Assigned task: What is needed is a word-for-word copy of the records below.

Data under study:
# # # # #

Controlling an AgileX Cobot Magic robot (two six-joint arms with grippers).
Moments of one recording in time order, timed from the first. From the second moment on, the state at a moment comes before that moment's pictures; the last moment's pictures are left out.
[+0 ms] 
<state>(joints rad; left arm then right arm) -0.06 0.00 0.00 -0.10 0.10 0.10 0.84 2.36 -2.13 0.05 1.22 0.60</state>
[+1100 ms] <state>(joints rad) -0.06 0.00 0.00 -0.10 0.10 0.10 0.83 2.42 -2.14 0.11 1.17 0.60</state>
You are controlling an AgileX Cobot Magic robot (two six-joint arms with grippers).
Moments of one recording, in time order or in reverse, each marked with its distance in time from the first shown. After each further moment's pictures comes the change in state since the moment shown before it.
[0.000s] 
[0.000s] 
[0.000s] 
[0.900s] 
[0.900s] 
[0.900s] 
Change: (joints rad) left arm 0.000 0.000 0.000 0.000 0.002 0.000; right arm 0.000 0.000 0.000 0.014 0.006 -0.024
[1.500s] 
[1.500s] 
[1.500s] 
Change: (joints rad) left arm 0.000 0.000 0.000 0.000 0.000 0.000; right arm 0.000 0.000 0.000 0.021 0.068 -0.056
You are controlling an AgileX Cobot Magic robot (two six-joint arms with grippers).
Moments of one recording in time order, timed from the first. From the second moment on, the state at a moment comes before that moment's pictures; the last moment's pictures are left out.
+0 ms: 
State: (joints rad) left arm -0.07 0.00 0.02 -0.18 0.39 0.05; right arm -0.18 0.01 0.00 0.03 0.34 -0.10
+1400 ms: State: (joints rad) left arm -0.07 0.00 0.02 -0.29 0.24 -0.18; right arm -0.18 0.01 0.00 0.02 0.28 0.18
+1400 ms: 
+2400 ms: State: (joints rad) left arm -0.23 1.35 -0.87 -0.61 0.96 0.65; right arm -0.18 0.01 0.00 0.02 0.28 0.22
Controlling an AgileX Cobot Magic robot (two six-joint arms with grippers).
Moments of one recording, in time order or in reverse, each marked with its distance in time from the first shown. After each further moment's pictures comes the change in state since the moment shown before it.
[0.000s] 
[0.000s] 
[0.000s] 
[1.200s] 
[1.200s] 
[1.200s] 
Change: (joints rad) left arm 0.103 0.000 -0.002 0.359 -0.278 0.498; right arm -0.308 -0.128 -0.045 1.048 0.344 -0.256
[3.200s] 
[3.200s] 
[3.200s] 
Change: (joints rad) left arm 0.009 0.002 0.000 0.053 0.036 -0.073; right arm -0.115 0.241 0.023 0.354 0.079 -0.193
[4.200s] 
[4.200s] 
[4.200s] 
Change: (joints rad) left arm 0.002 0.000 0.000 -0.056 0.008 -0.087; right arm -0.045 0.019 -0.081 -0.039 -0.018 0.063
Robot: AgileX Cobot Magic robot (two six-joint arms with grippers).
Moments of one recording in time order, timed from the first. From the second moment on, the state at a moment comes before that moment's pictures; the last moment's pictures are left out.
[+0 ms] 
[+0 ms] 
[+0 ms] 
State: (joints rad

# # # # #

Reply:
Controlling an AgileX Cobot Magic robot (two six-joint arms with grippers).
Moments of one recording in time order, timed from the first. From the second moment on, the state at a moment comes before that moment's pictures; the last moment's pictures are left out.
[+0 ms] 
<state>(joints rad; left arm then right arm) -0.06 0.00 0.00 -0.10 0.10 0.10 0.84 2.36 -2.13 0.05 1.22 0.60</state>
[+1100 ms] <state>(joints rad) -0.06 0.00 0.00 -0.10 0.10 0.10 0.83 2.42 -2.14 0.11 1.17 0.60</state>
You are controlling an AgileX Cobot Magic robot (two six-joint arms with grippers).
Moments of one recording, in time order or in reverse, each marked with its distance in time from the first shown. After each further moment's pictures comes the change in state since the moment shown before it.
[0.000s] 
[0.000s] 
[0.000s] 
[0.900s] 
[0.900s] 
[0.900s] 
Change: (joints rad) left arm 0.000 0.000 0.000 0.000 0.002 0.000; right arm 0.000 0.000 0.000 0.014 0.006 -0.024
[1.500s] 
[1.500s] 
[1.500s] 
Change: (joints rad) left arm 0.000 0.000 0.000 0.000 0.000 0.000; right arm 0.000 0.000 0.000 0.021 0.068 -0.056
You are controlling an AgileX Cobot Magic robot (two six-joint arms with grippers).
Moments of one recording in time order, timed from the first. From the second moment on, the state at a moment comes before that moment's pictures; the last moment's pictures are left out.
+0 ms: 
State: (joints rad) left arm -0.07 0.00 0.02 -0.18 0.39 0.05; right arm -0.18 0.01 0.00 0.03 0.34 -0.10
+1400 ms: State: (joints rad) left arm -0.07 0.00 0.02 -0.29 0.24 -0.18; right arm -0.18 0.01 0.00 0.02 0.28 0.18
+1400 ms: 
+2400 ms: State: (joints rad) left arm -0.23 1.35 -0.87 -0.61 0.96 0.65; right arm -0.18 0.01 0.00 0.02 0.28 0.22
Controlling an AgileX Cobot Magic robot (two six-joint arms with grippers).
Moments of one recording, in time order or in reverse, each marked with its distance in time from the first shown. After each further moment's pictures comes the change in state since the moment shown before it.
[0.000s] 
[0.000s] 
[0.000s] 
[1.200s] 
[1.200s] 
[1.200s] 
Change: (joints rad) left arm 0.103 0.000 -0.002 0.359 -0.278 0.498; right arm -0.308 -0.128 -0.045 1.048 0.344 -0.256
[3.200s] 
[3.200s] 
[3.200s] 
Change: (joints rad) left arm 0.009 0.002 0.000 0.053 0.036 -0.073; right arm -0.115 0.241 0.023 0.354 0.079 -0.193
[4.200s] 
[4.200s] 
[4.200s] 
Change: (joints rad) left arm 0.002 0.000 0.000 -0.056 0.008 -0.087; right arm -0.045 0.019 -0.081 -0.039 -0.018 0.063
Robot: AgileX Cobot Magic robot (two six-joint arms with grippers).
Moments of one recording in time order, timed from the first. From the second moment on, the state at a moment comes before that moment's pictures; the last moment's pictures are left out.
[+0 ms] 
[+0 ms] 
[+0 ms] 
State: (joints rad

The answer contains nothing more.